[saltysugar]

Amazon employee here, but the statement I'm making is of my own.

Internally we treat customer names and email addresses as the second highest data classification. The highest one is credit card/financial/password data.

What does it mean? It means that there are a bunch of requirements that a software team must fulfill and pass (reviewed by an SDE trained in the process outside the team). This makes accessing this sort of data a PITA for a lot of people, and I can see why they why they would send out notifications when a breach like this happen. Amazon takes security very seriously, and it in fact creates quite a bit of friction to many engineers. However, I'd rather than than the break things and ask for forgiveness model like some other companies (not going to name names here)

[ben509]

I can confirm that names and email addresses are classified as saltysugar states, and the security reviews. So they do have to pass all those requirements for secure storage and transmission, but then names and emails are made visible by default through mechanisms like reviews, profile, wishlists, and that passes the review because it is the user's choice.

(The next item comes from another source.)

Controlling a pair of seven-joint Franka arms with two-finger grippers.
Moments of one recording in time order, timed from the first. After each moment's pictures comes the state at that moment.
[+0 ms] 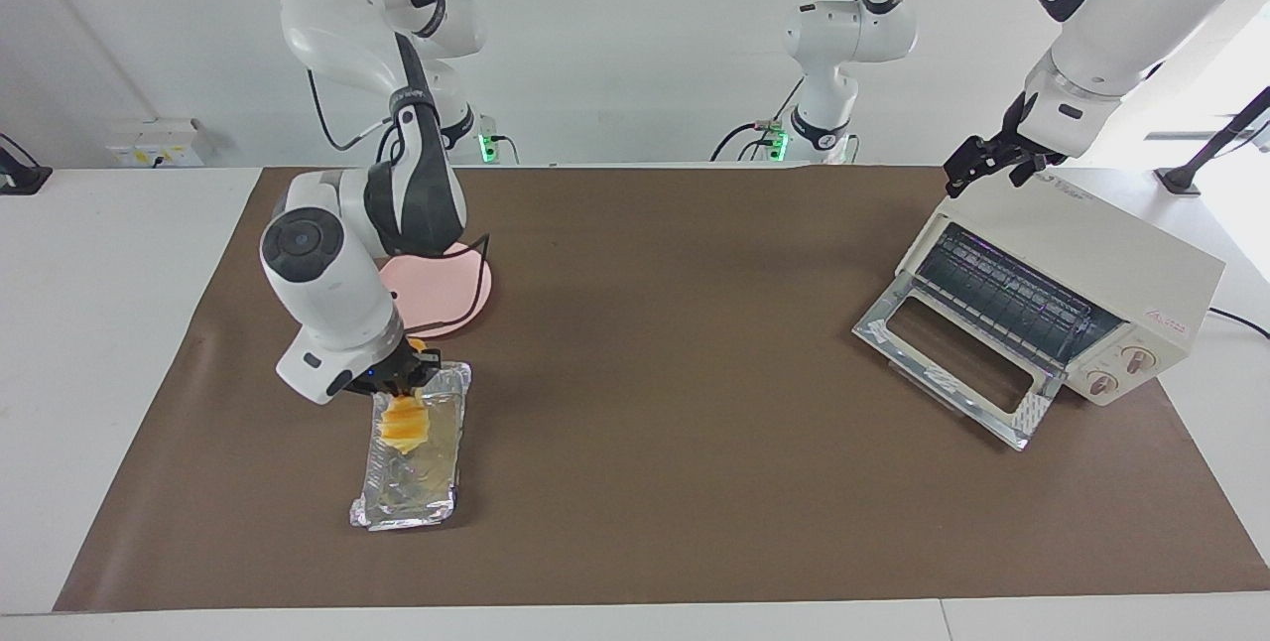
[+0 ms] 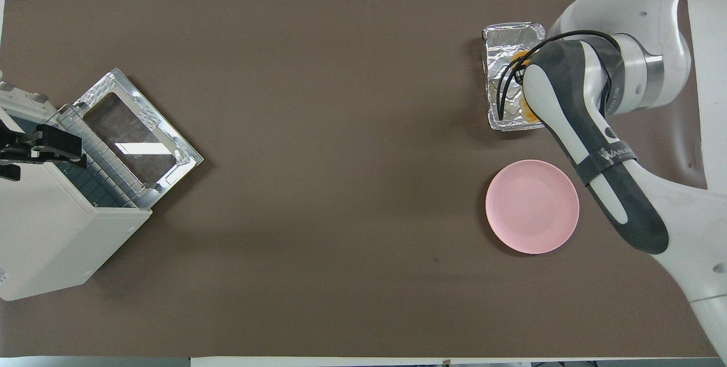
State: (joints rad) left arm -0.10 -0.05 0.06 -1.67 0.01 1.47 -0.14; right arm 0.08 0.45 0.04 -1.45 -0.06 1.84 -0.03
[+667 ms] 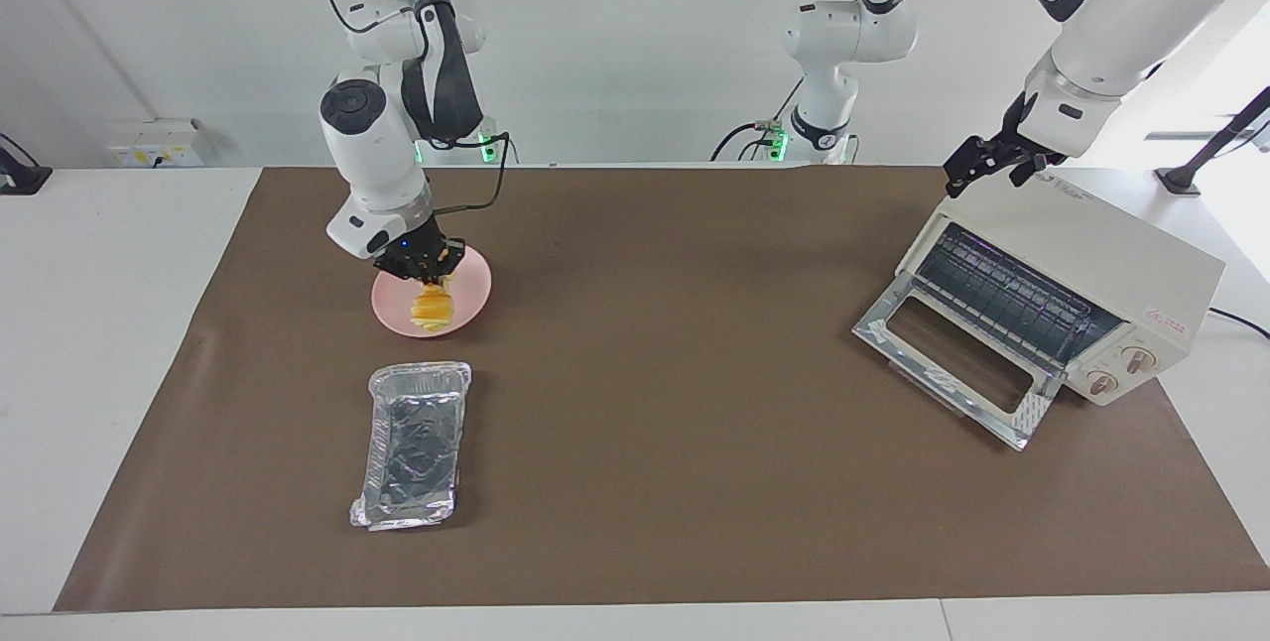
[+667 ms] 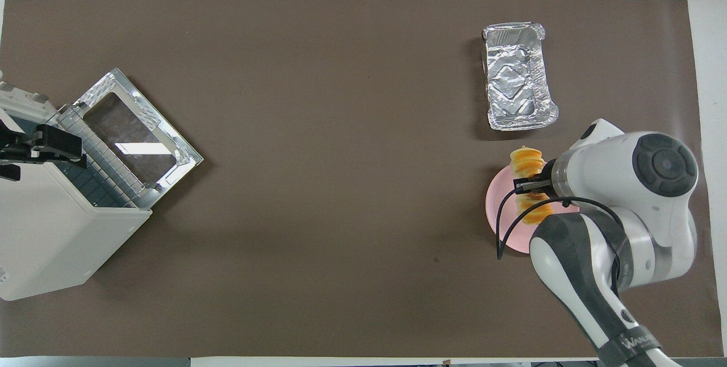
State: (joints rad) left arm -0.10 -0.05 0.06 -1.67 0.01 1.47 -0.14; right arm 0.10 -0.12 0.05 -2.40 0.00 2.31 0.03
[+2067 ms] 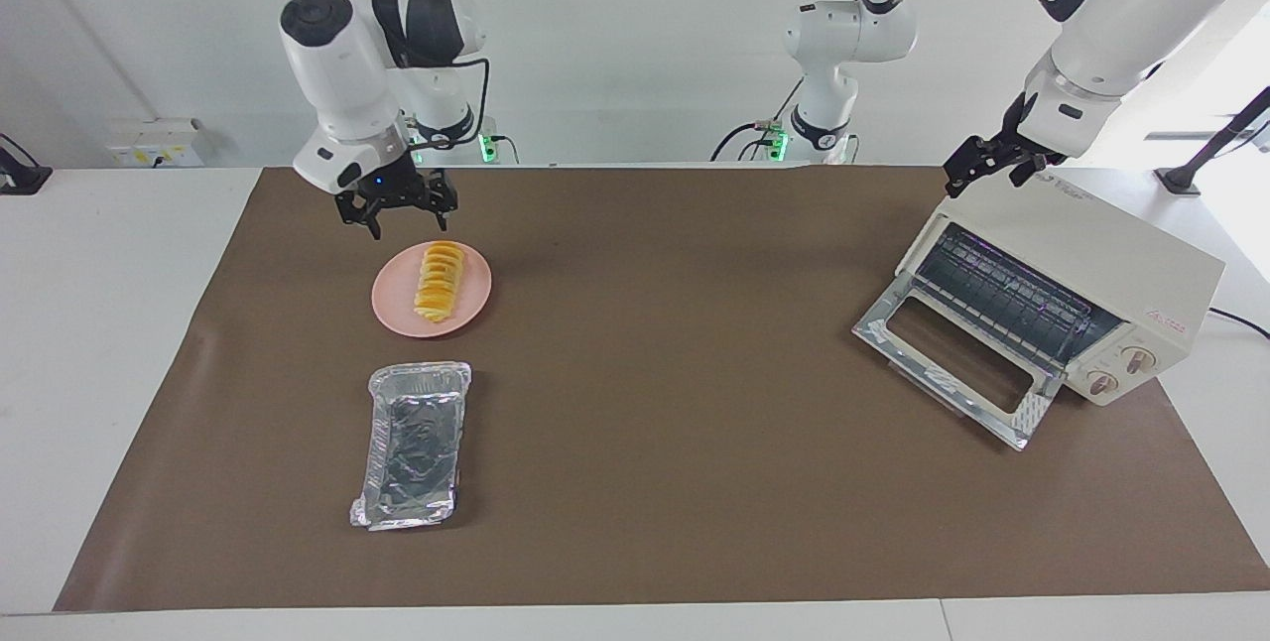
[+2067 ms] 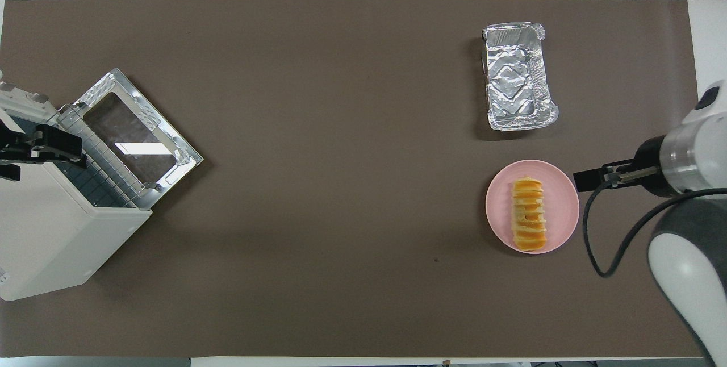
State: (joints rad) left arm -0.10 -0.05 0.06 -1.67 0.01 1.47 -0.14; right arm 0.02 -0.21 0.02 -1.93 0.00 1.71 -0.12
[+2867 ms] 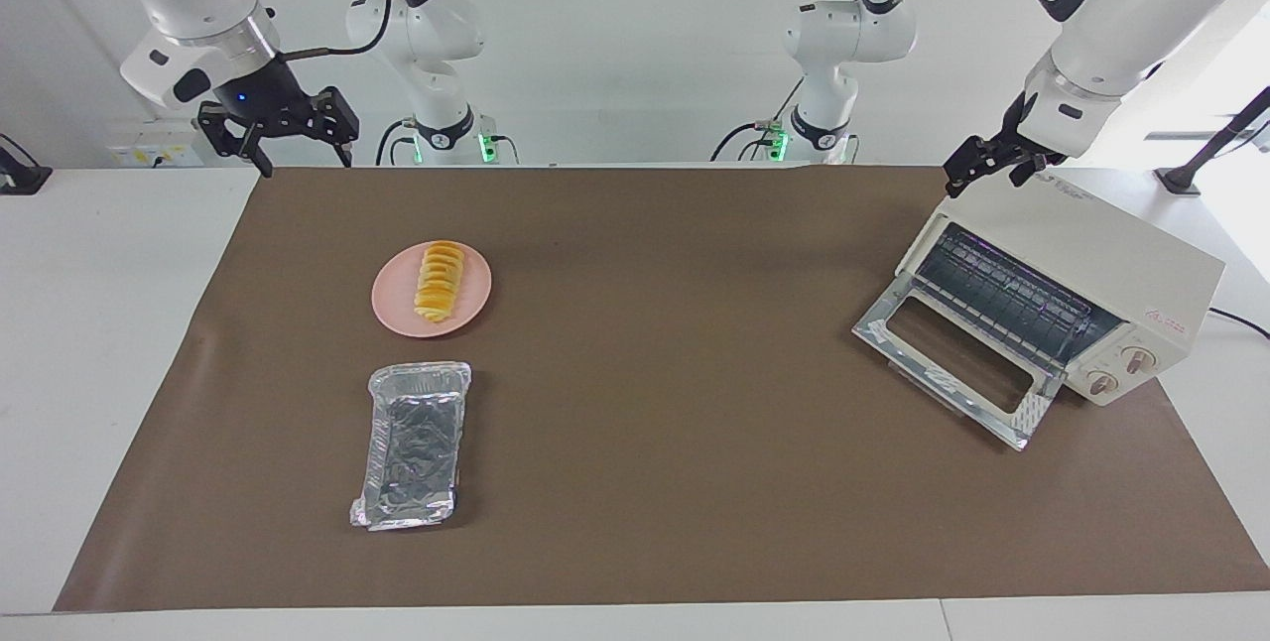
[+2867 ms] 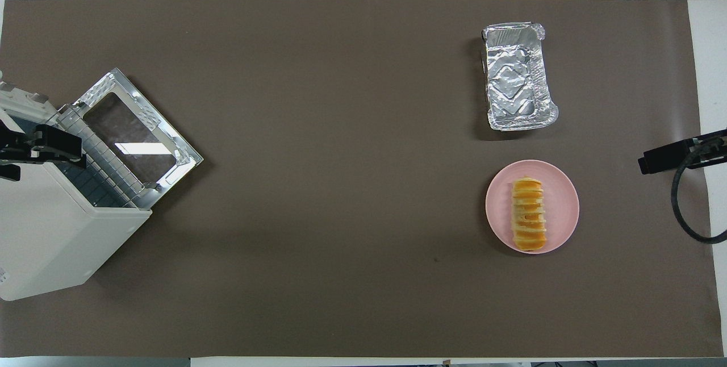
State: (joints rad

I don't even think this is anything nefarious by Amazon. It's more that teams dedicated to security issues consider it out of their lane to deal with conflicts between the designed UX and actual user expectations; especially for privacy issues where even asking the person isn't a reliable way to understand what they want.

[pluma]

> saltysugar

Can you elaborate? I've never heard this phrase before and google results aren't very helpful.

[curiousfab]

It's not a policy, it's the username of the parent's poster.

[ben509]

LOL, now I realize the wisdom of not referring to people by usernames... "saltysugar states" sounds completely plausible.